## THE PROBLEM:
In the records below, which lines include "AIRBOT"? Copy them.

## TASK INPUT:
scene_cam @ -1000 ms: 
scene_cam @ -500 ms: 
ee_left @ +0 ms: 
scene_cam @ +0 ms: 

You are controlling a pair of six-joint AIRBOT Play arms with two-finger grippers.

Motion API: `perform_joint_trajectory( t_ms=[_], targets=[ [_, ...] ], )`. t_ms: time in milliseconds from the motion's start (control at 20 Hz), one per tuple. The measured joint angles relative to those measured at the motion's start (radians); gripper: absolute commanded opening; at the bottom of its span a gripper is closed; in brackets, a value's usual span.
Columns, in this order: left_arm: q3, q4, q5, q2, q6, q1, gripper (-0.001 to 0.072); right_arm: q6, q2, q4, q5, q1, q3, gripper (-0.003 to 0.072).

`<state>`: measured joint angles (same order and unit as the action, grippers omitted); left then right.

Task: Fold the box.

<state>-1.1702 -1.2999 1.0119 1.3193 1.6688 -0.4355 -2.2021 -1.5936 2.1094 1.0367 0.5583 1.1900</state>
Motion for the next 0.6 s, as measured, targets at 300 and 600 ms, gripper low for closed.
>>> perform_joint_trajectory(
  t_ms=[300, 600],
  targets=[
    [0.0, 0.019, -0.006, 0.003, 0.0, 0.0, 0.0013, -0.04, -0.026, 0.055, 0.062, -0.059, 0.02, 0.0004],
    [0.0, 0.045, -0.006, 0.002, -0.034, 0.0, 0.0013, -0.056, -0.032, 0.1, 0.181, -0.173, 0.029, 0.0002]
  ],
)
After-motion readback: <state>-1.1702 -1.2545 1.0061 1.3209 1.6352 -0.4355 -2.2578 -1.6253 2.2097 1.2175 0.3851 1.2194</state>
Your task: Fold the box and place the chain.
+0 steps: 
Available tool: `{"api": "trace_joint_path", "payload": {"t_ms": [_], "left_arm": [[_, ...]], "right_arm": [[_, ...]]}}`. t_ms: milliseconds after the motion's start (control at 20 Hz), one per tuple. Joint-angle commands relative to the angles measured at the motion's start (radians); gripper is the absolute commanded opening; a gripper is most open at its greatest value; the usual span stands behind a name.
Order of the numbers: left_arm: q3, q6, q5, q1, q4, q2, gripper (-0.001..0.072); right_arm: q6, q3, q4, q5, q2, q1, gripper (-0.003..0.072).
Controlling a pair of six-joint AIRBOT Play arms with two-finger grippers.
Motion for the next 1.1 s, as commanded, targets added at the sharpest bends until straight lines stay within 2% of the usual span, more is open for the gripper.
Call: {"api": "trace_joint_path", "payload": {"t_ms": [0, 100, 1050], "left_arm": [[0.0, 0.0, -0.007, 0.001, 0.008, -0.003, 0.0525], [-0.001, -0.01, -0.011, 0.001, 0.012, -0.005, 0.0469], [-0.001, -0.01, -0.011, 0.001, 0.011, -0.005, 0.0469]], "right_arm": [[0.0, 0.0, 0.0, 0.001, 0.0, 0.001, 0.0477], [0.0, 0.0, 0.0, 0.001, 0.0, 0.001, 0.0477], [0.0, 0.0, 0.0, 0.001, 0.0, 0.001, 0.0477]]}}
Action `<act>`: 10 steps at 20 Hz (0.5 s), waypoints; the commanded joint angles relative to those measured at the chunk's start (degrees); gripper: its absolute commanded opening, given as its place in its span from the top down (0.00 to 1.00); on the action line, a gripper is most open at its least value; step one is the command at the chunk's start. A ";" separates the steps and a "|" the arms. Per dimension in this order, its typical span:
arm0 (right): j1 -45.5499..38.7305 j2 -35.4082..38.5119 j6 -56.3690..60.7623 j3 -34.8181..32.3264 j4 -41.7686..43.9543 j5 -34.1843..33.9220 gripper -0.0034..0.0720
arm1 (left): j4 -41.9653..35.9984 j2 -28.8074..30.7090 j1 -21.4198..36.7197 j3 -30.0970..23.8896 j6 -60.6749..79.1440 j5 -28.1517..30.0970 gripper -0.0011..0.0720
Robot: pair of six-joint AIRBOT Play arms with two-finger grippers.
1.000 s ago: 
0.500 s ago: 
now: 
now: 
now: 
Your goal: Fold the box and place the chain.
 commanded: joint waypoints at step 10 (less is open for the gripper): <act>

## RESULT BELOW:
You are controlling a pair of six-joint AIRBOT Play arms with two-finger grippers.
Controlling a pair of six-joint AIRBOT Play arms with two-finger grippers.
Robot: pair of six-joint AIRBOT Play arms with two-finger grippers.

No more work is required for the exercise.